There’s also a Cloud column to indicate whether the model is available on Ollama Cloud. This is a separate product that allows you to run models on Ollama’s servers and access them via API. It’s a good option if you want to use larger models without investing in hardware.
Use the Search box to filter the table (this will also search by model tags, which are not shown in the table) or use the toggles to sort by any column. Click a row to see the full model details.
| Model | Cloud | Size | Context | Input | Updated |
|---|
I have a GPU on my laptop, but it’s not CUDA-capable and can’t be used for inference. So I’m limited to the smaller models. Smaller models can still be remarkably useful. They’re not going to beat the giant models at hard reasoning, but they can make small local workflows feel responsive. Plus they are fast to download, cheap to run and useful for creating a baseline before trying anything larger. They’re also just fun to play with!
Model Distribution
I found the table useful for quickly filtering and sorting the models, but it’s still not ideal for getting a high-level overview. The plot below shows the distribution of model size and context window.
Most models can only handle text input, but there are a few that can also process images. Model size is typically between a few hundred MB and tens of GB, although there are some outliers on either end. Context windows are mostly between a few thousand and a few hundred thousand tokens, with the most common size being 128K. There’s a general tendency for larger models to have larger context windows.
Noteworthy Models
A few models I’ve experimented with that are worth highlighting:
gemma3— A vision model for processing images and documents. Ideal for OCR and image understanding.qwen2.5-coder— A coding model that can handle complex, real-world programming tasks.mistral-small— A general-purpose model suitable for writing tasks.

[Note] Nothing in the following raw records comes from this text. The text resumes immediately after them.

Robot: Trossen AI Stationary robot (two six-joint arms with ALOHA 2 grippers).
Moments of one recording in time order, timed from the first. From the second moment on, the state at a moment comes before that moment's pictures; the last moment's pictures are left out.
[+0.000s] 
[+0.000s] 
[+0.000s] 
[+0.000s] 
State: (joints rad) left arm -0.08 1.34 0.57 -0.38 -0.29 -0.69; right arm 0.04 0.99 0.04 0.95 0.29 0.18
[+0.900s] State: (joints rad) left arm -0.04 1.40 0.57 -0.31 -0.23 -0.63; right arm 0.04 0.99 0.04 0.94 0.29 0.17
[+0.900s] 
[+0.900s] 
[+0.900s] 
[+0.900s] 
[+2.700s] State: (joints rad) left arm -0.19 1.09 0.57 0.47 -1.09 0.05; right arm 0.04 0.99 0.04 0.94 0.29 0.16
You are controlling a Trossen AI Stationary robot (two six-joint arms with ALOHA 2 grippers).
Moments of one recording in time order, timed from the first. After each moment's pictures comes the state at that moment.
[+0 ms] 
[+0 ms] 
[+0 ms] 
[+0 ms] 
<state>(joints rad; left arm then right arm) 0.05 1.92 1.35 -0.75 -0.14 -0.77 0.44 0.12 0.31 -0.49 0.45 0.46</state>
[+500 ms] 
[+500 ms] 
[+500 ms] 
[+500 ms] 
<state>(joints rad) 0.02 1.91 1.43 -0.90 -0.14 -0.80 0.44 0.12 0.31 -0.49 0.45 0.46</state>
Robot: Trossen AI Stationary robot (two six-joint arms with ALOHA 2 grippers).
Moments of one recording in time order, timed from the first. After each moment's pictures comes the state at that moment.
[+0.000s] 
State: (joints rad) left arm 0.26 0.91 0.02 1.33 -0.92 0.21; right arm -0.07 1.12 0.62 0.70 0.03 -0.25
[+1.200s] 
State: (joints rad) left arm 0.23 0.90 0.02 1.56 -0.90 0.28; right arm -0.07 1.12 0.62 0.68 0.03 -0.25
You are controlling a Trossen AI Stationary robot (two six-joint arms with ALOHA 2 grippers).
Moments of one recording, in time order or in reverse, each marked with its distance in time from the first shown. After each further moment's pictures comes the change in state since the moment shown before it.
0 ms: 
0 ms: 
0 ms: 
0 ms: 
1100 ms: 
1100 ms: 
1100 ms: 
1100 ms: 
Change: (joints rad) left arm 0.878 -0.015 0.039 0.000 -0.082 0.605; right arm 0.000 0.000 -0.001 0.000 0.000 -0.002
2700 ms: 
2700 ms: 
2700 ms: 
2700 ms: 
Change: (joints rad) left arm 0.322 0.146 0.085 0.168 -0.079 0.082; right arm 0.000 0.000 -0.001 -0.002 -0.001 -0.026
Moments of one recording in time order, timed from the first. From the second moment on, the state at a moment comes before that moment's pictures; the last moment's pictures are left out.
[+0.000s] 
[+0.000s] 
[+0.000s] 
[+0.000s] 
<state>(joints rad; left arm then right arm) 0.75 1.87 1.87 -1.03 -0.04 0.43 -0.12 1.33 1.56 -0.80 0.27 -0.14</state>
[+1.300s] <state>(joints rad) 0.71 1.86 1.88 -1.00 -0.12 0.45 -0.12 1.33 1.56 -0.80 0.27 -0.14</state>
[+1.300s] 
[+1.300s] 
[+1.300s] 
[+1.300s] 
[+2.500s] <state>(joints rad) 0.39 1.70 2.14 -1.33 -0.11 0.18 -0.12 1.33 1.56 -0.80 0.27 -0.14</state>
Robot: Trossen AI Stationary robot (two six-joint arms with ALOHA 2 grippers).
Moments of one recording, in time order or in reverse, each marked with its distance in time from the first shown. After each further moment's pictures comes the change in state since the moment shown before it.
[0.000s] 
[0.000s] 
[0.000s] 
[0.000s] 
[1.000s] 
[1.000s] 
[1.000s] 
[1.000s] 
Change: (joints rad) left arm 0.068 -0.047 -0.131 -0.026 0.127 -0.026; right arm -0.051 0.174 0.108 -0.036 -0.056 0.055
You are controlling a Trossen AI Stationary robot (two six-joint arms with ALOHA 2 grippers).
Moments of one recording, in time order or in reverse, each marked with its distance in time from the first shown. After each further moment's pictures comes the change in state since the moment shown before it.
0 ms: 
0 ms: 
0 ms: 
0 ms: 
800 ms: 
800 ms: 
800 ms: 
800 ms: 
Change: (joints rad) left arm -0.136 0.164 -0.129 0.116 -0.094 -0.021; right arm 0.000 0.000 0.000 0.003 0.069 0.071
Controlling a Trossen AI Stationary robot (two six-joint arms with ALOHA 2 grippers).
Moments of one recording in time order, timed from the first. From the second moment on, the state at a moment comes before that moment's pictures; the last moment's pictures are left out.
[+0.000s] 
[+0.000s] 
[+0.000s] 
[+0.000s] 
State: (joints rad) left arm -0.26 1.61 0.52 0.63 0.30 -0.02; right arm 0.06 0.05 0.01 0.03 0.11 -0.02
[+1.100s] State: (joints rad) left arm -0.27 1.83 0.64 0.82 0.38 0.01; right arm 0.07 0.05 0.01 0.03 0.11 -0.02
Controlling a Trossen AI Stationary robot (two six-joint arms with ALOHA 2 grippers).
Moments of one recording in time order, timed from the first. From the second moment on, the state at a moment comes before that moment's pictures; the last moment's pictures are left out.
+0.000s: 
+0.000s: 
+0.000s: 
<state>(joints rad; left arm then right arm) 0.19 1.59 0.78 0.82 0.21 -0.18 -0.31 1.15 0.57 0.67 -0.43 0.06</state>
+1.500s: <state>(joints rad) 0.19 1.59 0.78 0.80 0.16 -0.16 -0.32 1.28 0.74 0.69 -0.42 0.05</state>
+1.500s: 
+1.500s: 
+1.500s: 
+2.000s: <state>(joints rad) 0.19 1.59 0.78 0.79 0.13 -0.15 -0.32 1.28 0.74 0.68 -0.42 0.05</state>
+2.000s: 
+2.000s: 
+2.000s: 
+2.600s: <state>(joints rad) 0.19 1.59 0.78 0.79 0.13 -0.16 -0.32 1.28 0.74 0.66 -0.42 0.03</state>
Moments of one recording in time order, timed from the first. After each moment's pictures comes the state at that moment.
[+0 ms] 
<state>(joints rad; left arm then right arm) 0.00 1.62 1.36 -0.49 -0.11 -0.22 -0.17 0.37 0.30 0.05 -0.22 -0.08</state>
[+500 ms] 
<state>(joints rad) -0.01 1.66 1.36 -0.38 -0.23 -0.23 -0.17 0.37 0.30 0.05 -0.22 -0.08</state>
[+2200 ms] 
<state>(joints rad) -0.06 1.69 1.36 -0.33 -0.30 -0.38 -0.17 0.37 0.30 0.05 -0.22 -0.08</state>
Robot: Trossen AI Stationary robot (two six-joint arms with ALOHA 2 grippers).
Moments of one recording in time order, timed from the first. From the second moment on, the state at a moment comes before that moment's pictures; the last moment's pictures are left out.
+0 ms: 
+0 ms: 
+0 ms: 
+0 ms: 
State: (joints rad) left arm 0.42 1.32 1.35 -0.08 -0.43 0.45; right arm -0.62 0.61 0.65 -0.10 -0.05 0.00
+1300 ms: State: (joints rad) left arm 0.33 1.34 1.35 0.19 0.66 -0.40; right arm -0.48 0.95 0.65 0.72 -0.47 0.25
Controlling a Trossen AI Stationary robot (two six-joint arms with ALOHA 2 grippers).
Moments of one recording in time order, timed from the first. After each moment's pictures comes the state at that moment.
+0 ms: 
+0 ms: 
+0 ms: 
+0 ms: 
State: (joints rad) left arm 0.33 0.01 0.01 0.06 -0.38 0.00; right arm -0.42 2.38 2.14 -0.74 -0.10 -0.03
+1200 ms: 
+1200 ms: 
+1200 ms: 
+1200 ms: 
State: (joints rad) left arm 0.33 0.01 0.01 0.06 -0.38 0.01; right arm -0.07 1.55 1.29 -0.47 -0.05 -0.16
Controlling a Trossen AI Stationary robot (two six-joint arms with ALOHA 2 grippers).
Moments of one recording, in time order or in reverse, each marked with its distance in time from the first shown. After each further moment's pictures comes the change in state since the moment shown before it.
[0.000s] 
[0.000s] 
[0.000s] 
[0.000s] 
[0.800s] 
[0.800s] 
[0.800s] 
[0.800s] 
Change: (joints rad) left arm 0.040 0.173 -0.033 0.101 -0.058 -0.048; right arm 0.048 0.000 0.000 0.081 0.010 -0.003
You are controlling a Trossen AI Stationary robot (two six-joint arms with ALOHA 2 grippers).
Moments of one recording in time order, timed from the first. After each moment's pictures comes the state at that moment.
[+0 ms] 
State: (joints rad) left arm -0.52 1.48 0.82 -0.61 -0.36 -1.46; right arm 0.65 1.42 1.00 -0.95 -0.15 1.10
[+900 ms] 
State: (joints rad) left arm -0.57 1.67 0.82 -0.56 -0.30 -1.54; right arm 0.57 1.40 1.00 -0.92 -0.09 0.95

These might not be immediate replacements for the giant cloud models, but they’re very effective for specific use cases. They’re likely to run well on local hardware and they will save you a load of cloud tokens.
Summary
The Ollama catalogue is wide but navigable once you know your constraints. Most models are text-only, sizes cluster between a few hundred MB and tens of GB, while context windows are typically between a few thousand and a few hundred thousand tokens. Larger models generally come with larger context windows, but also require more memory.
The right model depends on what you’re trying to do and what hardware you have. The table is most useful when you filter with a specific constraint in mind: size, context window or multimodal support. Rather than hunting for one universal best model (there isn’t one), it’s better to narrow your options to two or three reasonable candidates and then test them. A useful tool for checking whether a specific model will fit your hardware is llmfit.